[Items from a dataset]
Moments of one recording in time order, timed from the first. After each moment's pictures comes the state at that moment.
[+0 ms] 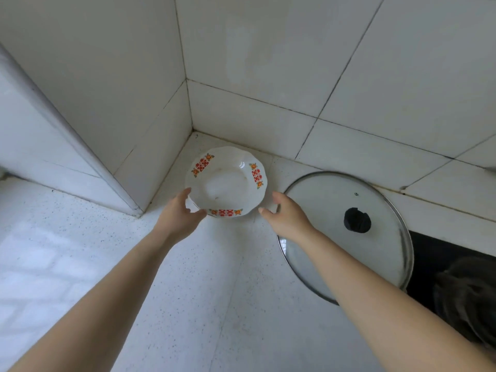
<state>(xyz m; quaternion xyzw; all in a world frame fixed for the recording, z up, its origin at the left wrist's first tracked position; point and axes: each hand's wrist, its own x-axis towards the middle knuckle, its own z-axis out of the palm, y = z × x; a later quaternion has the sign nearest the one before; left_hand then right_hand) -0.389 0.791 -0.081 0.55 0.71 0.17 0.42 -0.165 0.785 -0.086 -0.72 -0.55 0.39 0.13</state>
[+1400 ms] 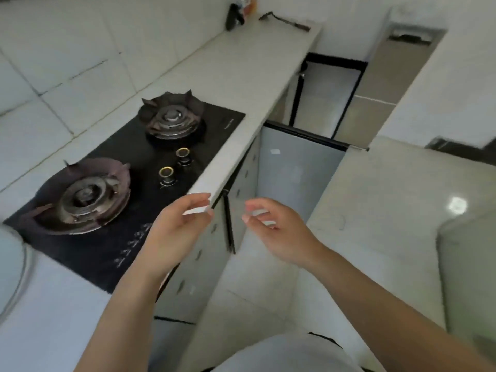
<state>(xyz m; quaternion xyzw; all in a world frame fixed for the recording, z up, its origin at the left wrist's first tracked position) 0.043 0.259 0.025 0.82 0.13 -0.02 0.55 0.070 0.071 0.008 -0.84 -0.11 0.15 0.52</state>
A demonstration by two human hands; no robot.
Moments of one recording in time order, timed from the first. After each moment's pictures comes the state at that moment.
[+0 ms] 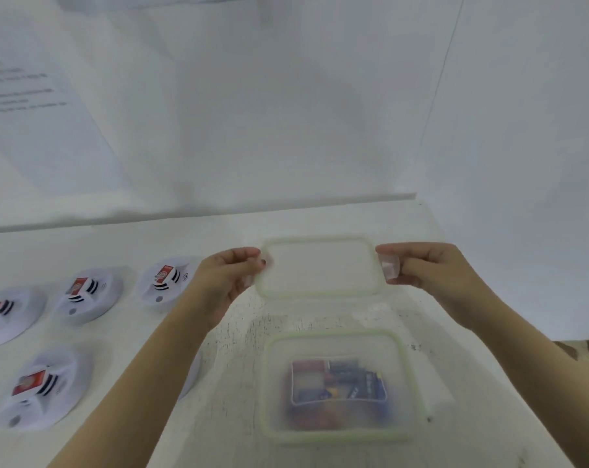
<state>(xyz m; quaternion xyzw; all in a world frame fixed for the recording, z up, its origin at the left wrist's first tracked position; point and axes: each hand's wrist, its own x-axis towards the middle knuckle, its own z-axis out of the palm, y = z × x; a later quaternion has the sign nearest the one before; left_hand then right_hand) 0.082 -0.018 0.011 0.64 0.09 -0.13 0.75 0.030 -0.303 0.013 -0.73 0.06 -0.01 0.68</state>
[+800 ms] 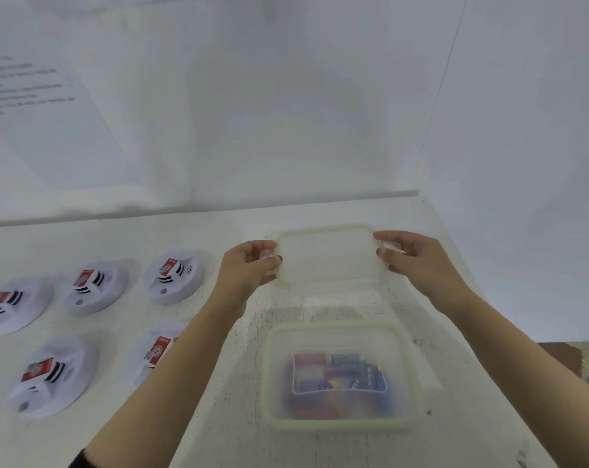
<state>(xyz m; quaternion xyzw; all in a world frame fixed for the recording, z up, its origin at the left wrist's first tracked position) 0.083 -0.041 -0.007 0.72 0.06 -0.06 0.69 0.050 -0.296 -0.011 -0.77 0.07 -0.05 0.63</state>
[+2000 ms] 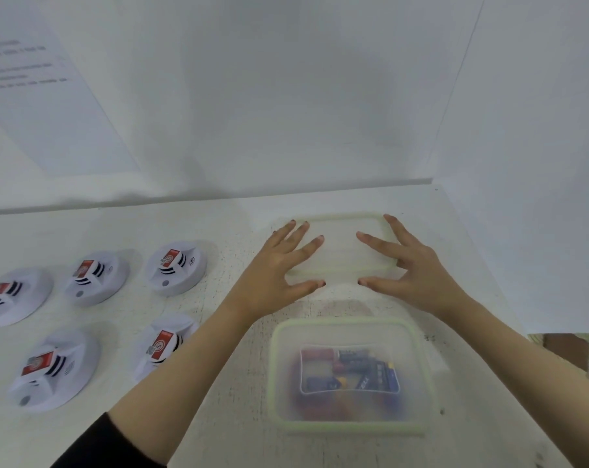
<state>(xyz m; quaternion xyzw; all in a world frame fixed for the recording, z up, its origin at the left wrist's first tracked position) 0.099 -0.042 -0.051 0.89 -0.34 0.09 0.28 0.053 -0.290 -0.040 -0.90 -0.10 -0.05 0.43</state>
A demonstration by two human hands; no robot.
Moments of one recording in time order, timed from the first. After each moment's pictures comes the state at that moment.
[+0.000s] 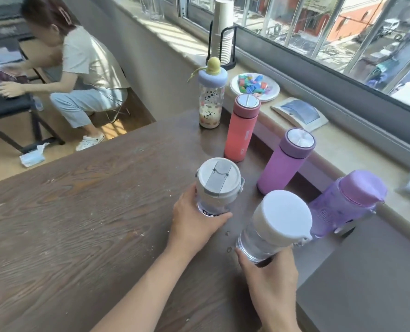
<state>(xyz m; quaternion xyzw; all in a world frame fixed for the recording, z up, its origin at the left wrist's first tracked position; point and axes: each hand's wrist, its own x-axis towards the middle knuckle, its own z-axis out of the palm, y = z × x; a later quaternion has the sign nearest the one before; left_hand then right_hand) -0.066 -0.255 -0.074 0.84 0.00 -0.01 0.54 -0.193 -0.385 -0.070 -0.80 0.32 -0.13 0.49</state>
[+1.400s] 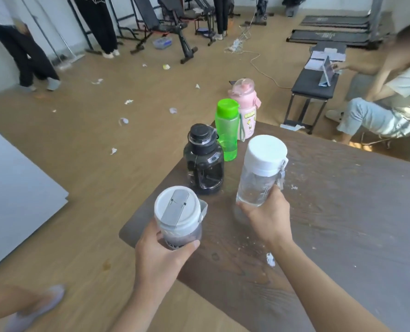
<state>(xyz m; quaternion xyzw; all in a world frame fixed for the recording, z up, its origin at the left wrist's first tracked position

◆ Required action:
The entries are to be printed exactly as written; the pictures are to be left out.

◆ Response below:
Moments of one recording in time order, timed from the first. After each moment's pictures comes the state at that moment.
[+0 ms] 
<state>(xyz m; quaternion xyzw; all in a world frame fixed for the recording, z up, its origin at the left wrist's first tracked position; point and axes: each hand's wrist, its own x-axis towards the middle knuckle, its own z-axis out of the palm, y = z × x; a later quaternion has the sign nearest the one before; left_hand then right_hand) -0.389 0.791 -0.081 0.55 0.71 0.17 0.42 -0.165 0.785 -0.086 -0.72 -0.55 0.39 0.13</state>
[+1400 ms] 
<state>(xyz m; quaternion xyzw; all in a world frame fixed for the recording, z up, its origin at the left wrist's first tracked position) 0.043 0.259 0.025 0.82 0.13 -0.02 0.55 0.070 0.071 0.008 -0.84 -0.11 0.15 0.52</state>
A demonstration by two human hands; no robot.
Moments of one recording in time order, timed from the first. After each moment's pictures comes the state at that moment.
[+0 ms] 
<state>(xyz m; quaternion xyzw; all in a world frame fixed for the recording, z up, its origin at the left wrist's first tracked position; point and axes: each hand's wrist, its own x-axis towards the middle knuckle, its own z-axis out of the palm, y = z × x; a later quaternion has the sign nearest the one before; left_hand then right_hand) 0.082 -0.018 0.011 0.64 0.09 -0.13 0.75 0.030 -0.303 0.013 -0.73 0.06 -0.01 0.68</state>
[+800 ms] 
<state>(xyz m; quaternion xyzw; all in a world frame fixed for the recording, z up, its origin at the left wrist's first tracked position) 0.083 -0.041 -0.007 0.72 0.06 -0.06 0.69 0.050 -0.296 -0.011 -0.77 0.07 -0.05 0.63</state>
[+2000 ms] 
<state>(xyz m; quaternion xyzw; all in a world frame fixed for the recording, z up, its origin at the left wrist's first tracked position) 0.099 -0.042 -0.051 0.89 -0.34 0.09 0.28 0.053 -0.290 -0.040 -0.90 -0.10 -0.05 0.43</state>
A demonstration by two human hands; no robot.
Moments of one recording in time order, timed from the first. After each moment's pictures comes the state at that moment.
[+0.000s] 
<state>(xyz m; quaternion xyzw; all in a world frame fixed for the recording, z up, its origin at the left wrist's first tracked position; point and axes: each hand's wrist, its own x-axis towards the middle knuckle, its own z-axis out of the palm, y = z × x; a later quaternion has the sign nearest the one before; left_hand then right_hand) -0.066 -0.255 -0.074 0.84 0.00 -0.01 0.54 -0.193 -0.385 -0.070 -0.80 0.32 -0.13 0.49</state>
[+1.400s] 
<state>(xyz m; quaternion xyzw; all in a world frame fixed for the recording, z up, its origin at the left wrist's first tracked position

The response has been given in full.